In a Toronto condominium this past September, complaints were received about the smell of tobacco smoke permeating into units surrounding Unit 115. This unit was occupied by two new tenants pursuant to a lease that prohibited smoking. The smells and complaints occurred shortly after the tenants moved in.

The evidence before the court in Toronto Standard Condominium Corporation No. 2032 v Boudair, et al. was that the Condominium Corporation notified the unit owner of the complaints received approximately three weeks into the lease, and the unit owner then advised the tenants and instructed them not to smoke in the unit. However, further complaints were received by the Condominium Corporation, and the owner continued to communicate with the tenants about their ongoing breach of the smoking prohibitions.

The Condominium Corporation then sent a demand letter to the unit owner on November 4, 2015, requesting compliance with the rules and regulations. The unit owner forwarded the Corporation’s letter to the tenants with a note that if the tenants did not act properly and stop smoking, or vacant the unit, they would be responsible for all expenses incurred.

Despite this, further complaints were received by the Condominium Corporation, and an application was commenced on November 27, 2015. Once the application record was served on the owner, he also served a notice to terminate the lease, and secured the earliest available date (February 2016) with the Landlord and Tenant Board to terminate the tenancy.

The parties agreed before the Court in January 2016 to a compliance order under s. 134 of the Condominium Act, 1998, enforcing compliance with the rules, an order prohibiting the tenants from smoking in the unit, and an order terminating the lease pursuant to s. 134(4) of the Act. They then returned to Court to argue the issue of costs.

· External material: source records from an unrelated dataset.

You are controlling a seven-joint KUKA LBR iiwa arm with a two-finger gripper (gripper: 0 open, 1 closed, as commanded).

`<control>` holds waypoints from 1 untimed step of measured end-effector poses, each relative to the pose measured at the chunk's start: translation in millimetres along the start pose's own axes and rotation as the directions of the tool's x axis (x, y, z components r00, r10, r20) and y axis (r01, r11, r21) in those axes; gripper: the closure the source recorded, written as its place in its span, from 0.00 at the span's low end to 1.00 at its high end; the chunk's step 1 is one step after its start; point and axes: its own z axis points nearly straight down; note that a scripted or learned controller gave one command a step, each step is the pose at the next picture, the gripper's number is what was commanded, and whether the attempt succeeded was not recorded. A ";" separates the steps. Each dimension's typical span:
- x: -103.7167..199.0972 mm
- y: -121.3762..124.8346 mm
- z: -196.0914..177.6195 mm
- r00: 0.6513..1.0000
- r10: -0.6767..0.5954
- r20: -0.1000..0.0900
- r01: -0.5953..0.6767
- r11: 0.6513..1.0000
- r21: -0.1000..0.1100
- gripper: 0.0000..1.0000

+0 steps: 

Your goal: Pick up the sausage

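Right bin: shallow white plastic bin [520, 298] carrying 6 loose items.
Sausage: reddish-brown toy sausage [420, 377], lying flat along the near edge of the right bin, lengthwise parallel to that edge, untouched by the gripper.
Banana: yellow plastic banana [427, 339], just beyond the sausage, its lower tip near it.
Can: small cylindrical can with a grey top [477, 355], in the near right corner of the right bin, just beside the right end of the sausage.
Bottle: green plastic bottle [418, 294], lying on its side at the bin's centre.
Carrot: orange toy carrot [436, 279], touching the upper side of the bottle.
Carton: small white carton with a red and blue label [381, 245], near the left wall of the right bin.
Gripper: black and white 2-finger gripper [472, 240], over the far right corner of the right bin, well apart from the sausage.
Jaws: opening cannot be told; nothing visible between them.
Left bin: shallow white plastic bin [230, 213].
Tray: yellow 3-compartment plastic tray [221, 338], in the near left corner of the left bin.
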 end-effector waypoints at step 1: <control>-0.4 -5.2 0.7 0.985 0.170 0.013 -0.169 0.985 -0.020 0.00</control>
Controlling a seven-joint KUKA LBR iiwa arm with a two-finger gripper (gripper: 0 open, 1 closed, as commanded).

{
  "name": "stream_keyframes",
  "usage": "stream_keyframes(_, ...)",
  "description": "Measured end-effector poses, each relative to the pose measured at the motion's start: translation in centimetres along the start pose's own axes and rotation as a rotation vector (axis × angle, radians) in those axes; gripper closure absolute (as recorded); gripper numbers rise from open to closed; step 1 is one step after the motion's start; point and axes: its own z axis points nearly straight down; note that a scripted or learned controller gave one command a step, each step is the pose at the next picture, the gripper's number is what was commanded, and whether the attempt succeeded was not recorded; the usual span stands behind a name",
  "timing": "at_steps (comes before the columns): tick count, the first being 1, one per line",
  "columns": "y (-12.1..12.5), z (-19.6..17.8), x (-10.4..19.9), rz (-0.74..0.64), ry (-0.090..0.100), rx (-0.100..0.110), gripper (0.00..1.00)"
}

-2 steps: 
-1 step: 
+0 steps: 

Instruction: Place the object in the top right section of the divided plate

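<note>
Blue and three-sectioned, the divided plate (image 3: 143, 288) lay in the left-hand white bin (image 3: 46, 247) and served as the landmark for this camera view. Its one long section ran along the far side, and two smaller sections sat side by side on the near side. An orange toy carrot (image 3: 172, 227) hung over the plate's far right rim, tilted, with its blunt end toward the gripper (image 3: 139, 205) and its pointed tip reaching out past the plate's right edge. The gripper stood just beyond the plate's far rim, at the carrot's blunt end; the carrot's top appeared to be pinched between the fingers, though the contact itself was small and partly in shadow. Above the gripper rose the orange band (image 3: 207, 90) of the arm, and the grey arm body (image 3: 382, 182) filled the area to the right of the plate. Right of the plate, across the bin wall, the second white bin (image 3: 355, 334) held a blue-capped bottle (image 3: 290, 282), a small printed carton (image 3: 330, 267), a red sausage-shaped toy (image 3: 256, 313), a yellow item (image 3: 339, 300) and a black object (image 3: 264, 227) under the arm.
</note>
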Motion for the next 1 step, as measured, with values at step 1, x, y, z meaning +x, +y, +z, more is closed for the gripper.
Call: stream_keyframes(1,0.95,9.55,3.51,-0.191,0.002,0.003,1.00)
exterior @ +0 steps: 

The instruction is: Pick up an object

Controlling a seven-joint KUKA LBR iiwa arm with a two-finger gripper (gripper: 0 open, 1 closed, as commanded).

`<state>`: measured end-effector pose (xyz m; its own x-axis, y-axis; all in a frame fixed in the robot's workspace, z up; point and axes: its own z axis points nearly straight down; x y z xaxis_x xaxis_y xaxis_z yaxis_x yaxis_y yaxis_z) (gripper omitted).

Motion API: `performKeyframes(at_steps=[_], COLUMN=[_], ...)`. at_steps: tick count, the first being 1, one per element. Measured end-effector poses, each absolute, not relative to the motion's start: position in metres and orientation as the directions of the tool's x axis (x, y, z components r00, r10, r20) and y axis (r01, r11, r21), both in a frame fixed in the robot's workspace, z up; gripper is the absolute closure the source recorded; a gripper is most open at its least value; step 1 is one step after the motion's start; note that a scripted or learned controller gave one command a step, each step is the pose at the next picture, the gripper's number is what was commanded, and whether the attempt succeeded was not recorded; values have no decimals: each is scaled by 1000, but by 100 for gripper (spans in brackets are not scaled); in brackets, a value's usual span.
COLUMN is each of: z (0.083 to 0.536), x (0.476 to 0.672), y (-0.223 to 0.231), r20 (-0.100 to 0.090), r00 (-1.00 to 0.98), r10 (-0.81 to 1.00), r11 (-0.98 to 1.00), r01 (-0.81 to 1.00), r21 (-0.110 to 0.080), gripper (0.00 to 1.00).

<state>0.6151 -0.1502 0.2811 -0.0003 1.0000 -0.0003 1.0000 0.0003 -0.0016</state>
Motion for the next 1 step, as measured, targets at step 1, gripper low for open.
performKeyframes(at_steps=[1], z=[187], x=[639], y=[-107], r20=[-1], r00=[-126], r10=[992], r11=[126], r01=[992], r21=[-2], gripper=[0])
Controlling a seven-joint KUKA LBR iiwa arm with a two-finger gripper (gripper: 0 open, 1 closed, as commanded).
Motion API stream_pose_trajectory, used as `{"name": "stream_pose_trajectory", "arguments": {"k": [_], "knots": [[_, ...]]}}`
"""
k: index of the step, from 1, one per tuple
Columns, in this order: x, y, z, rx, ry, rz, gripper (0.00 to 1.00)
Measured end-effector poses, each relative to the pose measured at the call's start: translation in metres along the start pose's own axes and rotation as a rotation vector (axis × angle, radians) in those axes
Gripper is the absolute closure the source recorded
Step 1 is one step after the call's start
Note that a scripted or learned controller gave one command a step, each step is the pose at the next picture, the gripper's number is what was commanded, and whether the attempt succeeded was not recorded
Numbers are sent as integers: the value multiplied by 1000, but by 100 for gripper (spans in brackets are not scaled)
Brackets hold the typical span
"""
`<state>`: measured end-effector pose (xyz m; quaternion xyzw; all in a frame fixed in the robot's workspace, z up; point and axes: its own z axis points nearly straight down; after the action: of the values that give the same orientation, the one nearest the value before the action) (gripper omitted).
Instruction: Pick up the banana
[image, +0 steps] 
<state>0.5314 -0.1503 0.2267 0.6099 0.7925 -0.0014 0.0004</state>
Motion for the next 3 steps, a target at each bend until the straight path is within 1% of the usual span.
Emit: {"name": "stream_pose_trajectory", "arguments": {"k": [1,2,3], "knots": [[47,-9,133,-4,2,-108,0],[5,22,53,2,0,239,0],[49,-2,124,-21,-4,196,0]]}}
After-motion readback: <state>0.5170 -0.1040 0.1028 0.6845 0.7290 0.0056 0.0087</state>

The Condominium Corporation was seeking costs against the owner and the occupants on a substantial indemnity basis of $32,976.94, or on a partial indemnity basis of $25,125.00.

The Court exercised its discretion and made a partial indemnity costs award of $10,000 in favour of the Condominium, payable only by the tenants, not the unit owner. The Court also awarded costs against the tenants to the unit owner.

In making the decision that the owner did not have to pay any costs, the Court determined that the unit owner did take all reasonable steps in that he “did not sit by and do nothing”. He made considerable efforts to obtain compliance, he threatened the tenants with termination, he was very active once he learned of the existence of the complaints, and pursuing an early termination of the lease was a prudent course of action.

In exercising its discretion and awarding only $10,000 in costs to the Condominium Corporation, the Court stated:

I do not believe that all of the costs sought by the applicant and Dong should lay at the feet of the tenants. I have already found that the applicant jumped the “smoking gun” by moving straight for a compliance order under section 131 of the Act without working with and assisting Dong with his efforts. Prior to the issuance of this application, the tenants were already in negotiations with Dong to move out of the unit and were moving towards that goal.”

“… Overall, the Court is required to consider what is “fair and reasonable” in fixing costs, and it is to do so with a view to balance and compensation of the successful party with the goal of fostering access to justice

This case is another example of the Court’s exercise of its discretion in awarding costs, shifting further away from the Condominium Corporation’s statutory and contractual indemnification protections in compliance proceedings.

While the initial position may be full indemnity in accordance with these protections, these decisions rely on case-specific facts that, in the Court’s view, justify a reduction of the scale and quantum of awards. The reasons cited often point a finger at the Condominium Corporation for having not done enough to find a resolution, or because a Board made what was likely one or more innocuous choices at the time, which, despite obtaining the compliance order, then backfire on the issue of costs.